Arguably, a problem may be revealed by asking what is not found in this Connecticut filing. Why does it not also rely on the notorious “reposition global warming” memos, like nearly all the other global warming lawsuits do? Was it perhaps proposed to the Connecticut AG’s staff, but was rejected? The Energy in Depth article on this filing notes that “Connecticut has been supported by or benefitted from the same group of activists and wealthy donors including Pay Up Climate Polluters …” What does Pay Up Climate Polluters say are smoking guns evidence – plural – for disinformation campaigns? The API “victory will be achieved” memo set and the “reposition global warming” memos. If no less than Al Gore saysExxon Mobil has funded 40 different front groups that have all been a part of a strategic persuasion campaign to, in their own words ‘reposition global warming as theory rather than fact’,” shouldn’t that make this memo set worthy of inclusion into this entirely Exxon-centered lawsuit filing? Are the Connecticut AG’s staff ineptly unaware of all that supposedly damaging material, or were they smart enough to see all the holes in that material?

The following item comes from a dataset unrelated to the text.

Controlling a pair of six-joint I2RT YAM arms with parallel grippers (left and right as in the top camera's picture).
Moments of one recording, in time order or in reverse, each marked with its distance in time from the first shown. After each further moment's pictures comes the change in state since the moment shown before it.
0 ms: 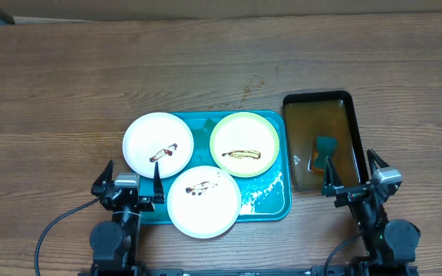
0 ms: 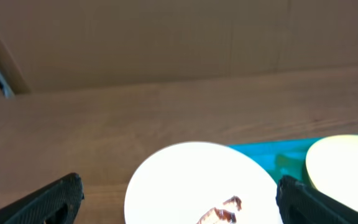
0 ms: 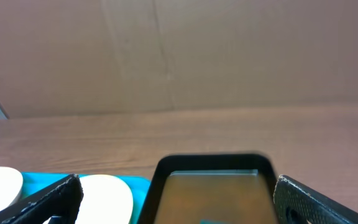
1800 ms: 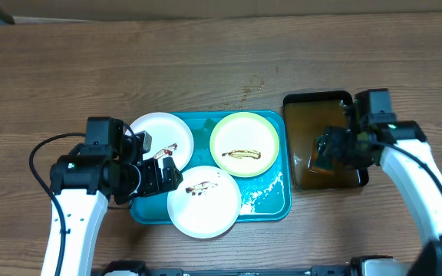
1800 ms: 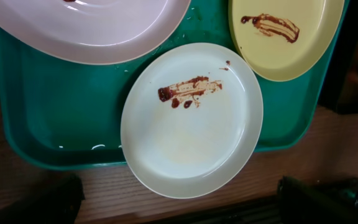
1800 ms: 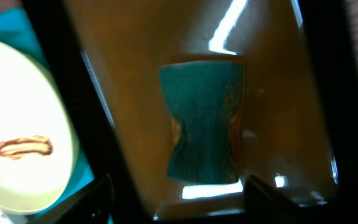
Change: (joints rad) left arm 0.000 1.151 0.974 -1.078 0.365 -0.286; right arm 0.034 1.469 0.974 -0.829 0.020 0.188
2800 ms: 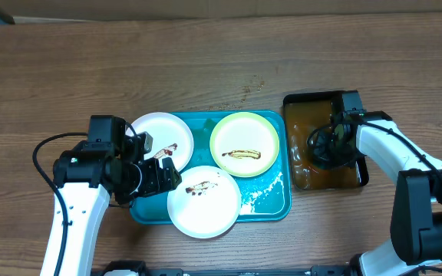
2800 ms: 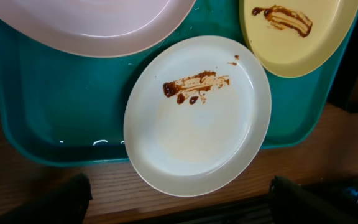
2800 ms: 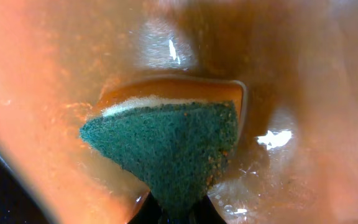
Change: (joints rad) left arm 0.000 0.032 -0.015 -0.002 -0.004 0.000; right arm 0.034 0.266 0.002 0.106 0.079 0.084
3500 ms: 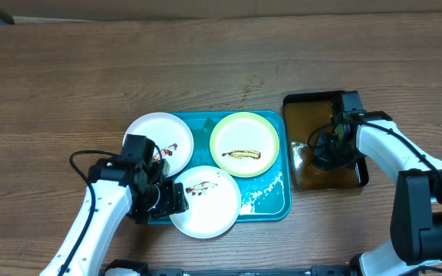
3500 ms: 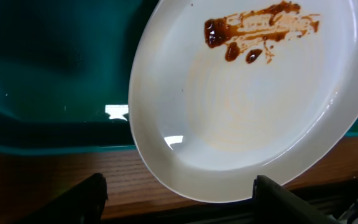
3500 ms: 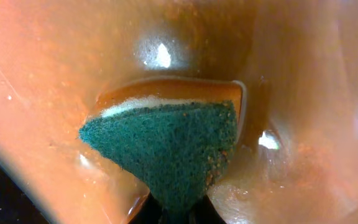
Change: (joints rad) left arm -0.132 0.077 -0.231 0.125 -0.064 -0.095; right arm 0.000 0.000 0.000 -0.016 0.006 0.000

At a bare minimum, since this Connecticut filing provides no footnotes or end notes for any of its assertions, the Connecticut AG office should be asked what their sources were for the Black Report and for the “victory will be achieved” memo set. The 13 Sher Edling lawsuit filings cite Kert Davies’ Climate Files website for that report. Pay Up Climate Polluters cites Kert Davies’ Climate Investigations Center for the “victory will be achieved” and “reposition global warming” memo sets.

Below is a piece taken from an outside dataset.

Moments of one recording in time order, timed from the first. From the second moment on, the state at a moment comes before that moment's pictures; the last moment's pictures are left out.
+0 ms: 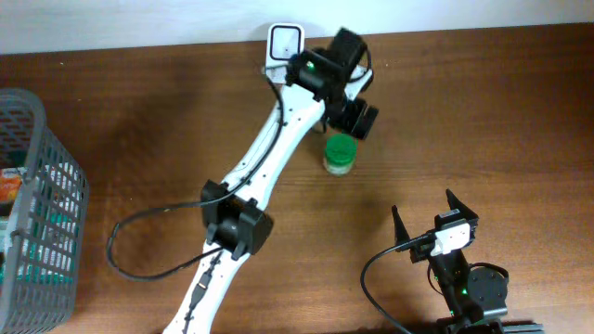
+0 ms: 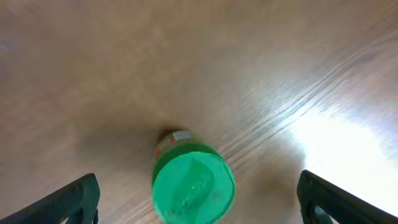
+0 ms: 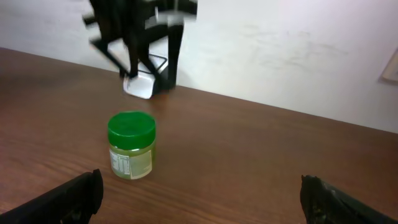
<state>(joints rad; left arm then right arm) -0.62 2.57 2.76 -1.41 0.19 -0.07 0.08 0.01 0.01 -0.06 -0.13 -0.13</state>
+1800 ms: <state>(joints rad) 0.75 2.04 2.02 -1.31 -0.14 -0.09 0.08 0.01 0.01 -0.06 -0.13 -0.13</state>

Kert Davies, who has a history of not liking Exxon very much. If one of his Climate Investigations Center blog posts is an indicator of it, he may have gotten the Black Report from a particular public library’s Exxon Archives collection. Davies has other such Exxon documents at his Climate Files website, for example, a “Greenhouse Effect Assessment” proposal by Exxon’s own Edward Garvey in 1979. Garvey, at his October 2019 witness appearance as an “Exxon Knew” expert at the House Committee on Oversight and Reform’s “Examining the Oil Industry’s Efforts to Suppress the Truth about Climate Change” hearing didn’t cite Climate Files as the source of his own report in his written statement, he said “A copy of the presentation from the Exxon archives at the University of Texas-Austin is attached.” By the way, he mentioned Exxon’s James Black in that same written statement.

Inquiries need to go beyond finding out when and how Kert Davies’ became aware of the Exxon Archives. Regarding his “Greenpeace USA née Ozone Action” tenure, the two questions that should be asked are where Greenpeace got the “victory will be achieved” memo set, and how Ozone Action “obtained” the “reposition global warming” memo set.